Having sufficient security in a cloud service has two parts: hosting management and the Sage application support.

Cloud hosting management

“The cloud” simply means “somebody else’s computers,” or more precisely, somebody else’s computers sharing resources dynamically among multiple users. We can call this the public cloud to distinguish it from related cloud models. Each cloud provider is different. Some are more expensive than others. Some offer more reliability, data capacity, and throughput. Some have better security practices.

Large organizations can use a private cloud. This means your organization’s own computers, performing dynamic allocation among its own users. It can provide better security, since the whole machine restricts access to authorized users and services, but it’s less scalable and requires in-house IT services or a management service.

The virtual private cloud (VPC) splits the difference. It’s a public cloud service, but with a greater degree of isolation from other users than normal cloud services. The client gets a fixed and separate set of resources from the vendor, which it can then use like a private cloud without the in-house IT support.

The best public and virtual private cloud services offer their own security advantages, since they have a physically secure location, monitoring, and staff that can address any problem immediately.

In some cases, strict security requirements may require keeping sensitive data only in an on-premises system. It may still be possible to use a hybrid cloud approach, with the most sensitive functions kept internal and the rest deployed to a cloud service.

Download whitepaper –  Sage Cloud Hosting:  5 Things to Know Before You Move

Sage support and administration

With any data system that users can access through the Internet, it’s vital to take administrative responsibilities seriously. Sage provides options that will help keep intruders out.

The administrator can create security groups based on the roles of each user. Users should have only the permissions which they need to do their job. For instance, an employee who works only on accounts receivable shouldn’t have access to payments. This protects against unauthorized employee actions while reducing the damage that someone who steals a password can do.
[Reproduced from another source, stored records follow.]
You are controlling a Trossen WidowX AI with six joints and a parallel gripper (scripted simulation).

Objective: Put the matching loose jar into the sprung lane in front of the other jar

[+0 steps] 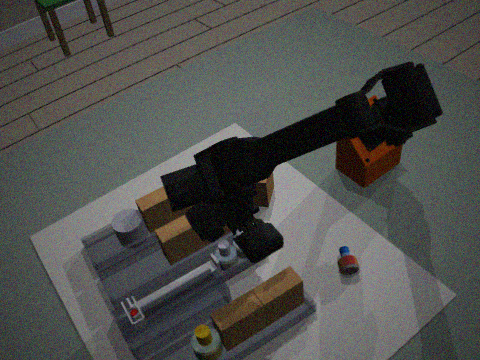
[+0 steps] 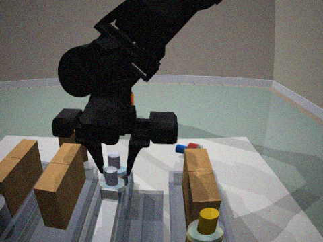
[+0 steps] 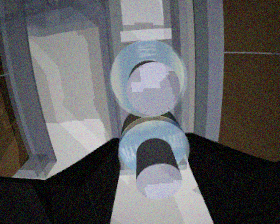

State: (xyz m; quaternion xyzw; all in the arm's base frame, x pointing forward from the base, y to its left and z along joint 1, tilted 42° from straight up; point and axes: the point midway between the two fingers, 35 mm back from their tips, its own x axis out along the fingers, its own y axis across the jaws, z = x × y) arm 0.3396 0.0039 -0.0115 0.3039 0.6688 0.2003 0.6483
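Now: the sprung lane 14 cm ahead of my gripper tip, 1 cm to the left of it and 2 cm below it. The rest, counted from my gripper tip: red mark: 23 cm ahead, 1 cm to the left, 4 cm above; then grey can: 13 cm ahead, 19 cm to the right, 1 cm below; then brown box: 12 cm behind, 9 cm to the right.
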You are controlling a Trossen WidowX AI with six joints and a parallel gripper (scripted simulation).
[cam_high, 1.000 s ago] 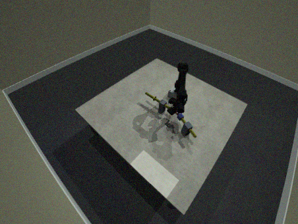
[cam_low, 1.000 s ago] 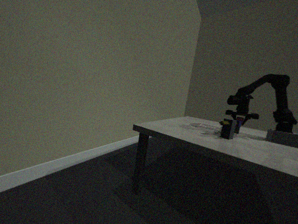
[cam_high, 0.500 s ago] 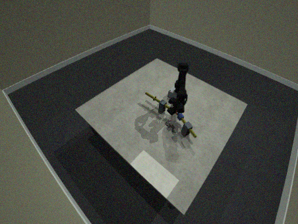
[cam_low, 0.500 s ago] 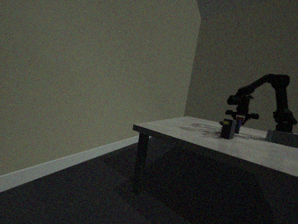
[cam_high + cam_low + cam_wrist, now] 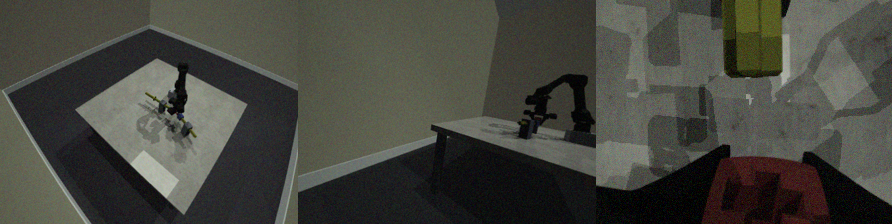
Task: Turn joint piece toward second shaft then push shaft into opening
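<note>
My gripper tip is now 30 mm below the dark red square joint piece and 20 mm to the right of it.
</note>
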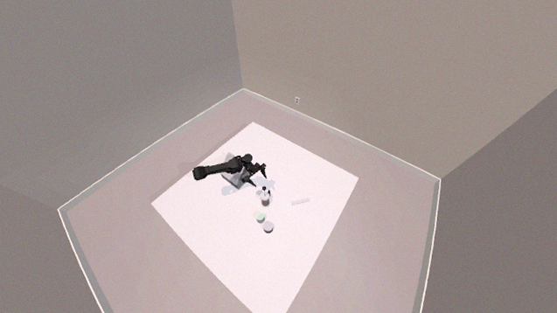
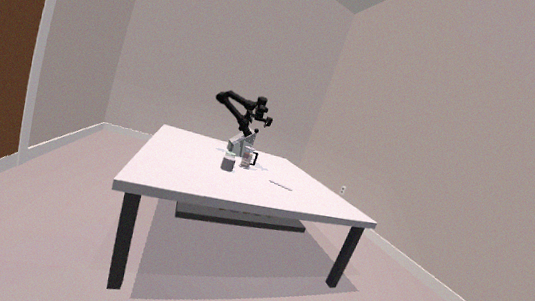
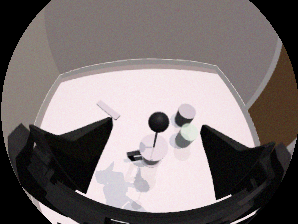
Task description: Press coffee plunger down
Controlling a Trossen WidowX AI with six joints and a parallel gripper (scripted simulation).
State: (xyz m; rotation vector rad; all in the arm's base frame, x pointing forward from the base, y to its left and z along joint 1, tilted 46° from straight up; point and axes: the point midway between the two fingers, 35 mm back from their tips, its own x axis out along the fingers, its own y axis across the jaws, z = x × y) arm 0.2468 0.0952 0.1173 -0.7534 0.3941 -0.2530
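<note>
Right now my gripper tip is 170 mm above the coffee press, 20 mm short of it and 10 mm to the right of it. The rest, counted from my gripper tip: green-topped cup 250 mm below, 130 mm to the right, 90 mm ahead.
</note>
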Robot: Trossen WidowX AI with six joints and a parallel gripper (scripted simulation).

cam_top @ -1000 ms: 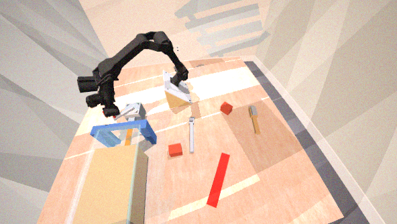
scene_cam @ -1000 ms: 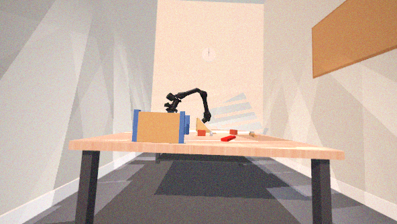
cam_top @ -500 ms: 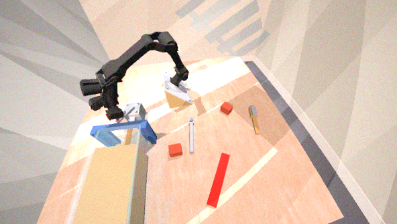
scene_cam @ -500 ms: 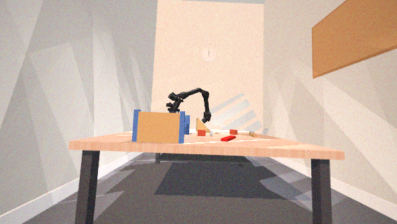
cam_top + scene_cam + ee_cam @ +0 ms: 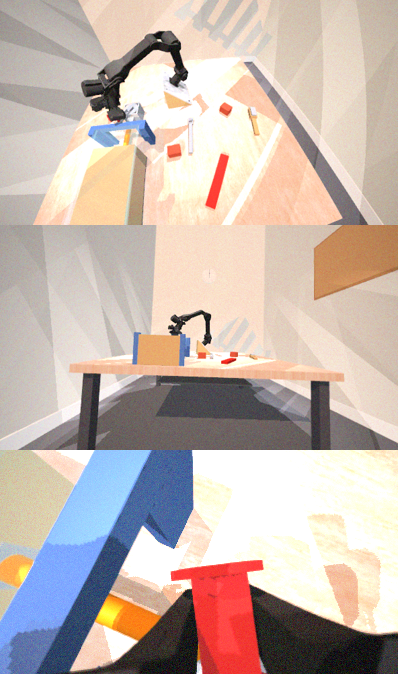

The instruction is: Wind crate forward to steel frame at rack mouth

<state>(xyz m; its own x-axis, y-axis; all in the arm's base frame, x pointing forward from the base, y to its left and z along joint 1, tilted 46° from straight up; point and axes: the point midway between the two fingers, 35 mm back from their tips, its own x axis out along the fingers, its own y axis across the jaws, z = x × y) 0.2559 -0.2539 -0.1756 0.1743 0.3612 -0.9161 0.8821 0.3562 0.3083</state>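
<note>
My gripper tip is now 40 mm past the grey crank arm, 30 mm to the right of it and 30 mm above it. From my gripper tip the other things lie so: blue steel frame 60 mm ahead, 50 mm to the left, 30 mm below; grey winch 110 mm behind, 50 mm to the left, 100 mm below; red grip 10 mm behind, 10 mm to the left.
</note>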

All versions of Sage let the administrator set password controls. Requiring complex passwords — ones that have letters, digits, and special characters — makes it harder to create easily guessed passwords like “password.” Requiring a minimum password length of at least 8 characters will help; longer passwords are vastly harder to guess than short ones. Finally, locking out a user after a specified number of failed logins will frustrate password guessers.

Sage lets administrators require users to change their passwords after a specified number of days, but this doesn’t really do much except encourage them to write them down where someone could find them. Password attacks come in bursts, not spread out over the year.

For some situations, a conventional on-premises installation of Sage or a private cloud version is the best answer to security concerns. However, with a reliable host and good administrative practices, a hybrid cloud or virtual private cloud can combine the benefits of scalable offsite hosting with the necessary level of security.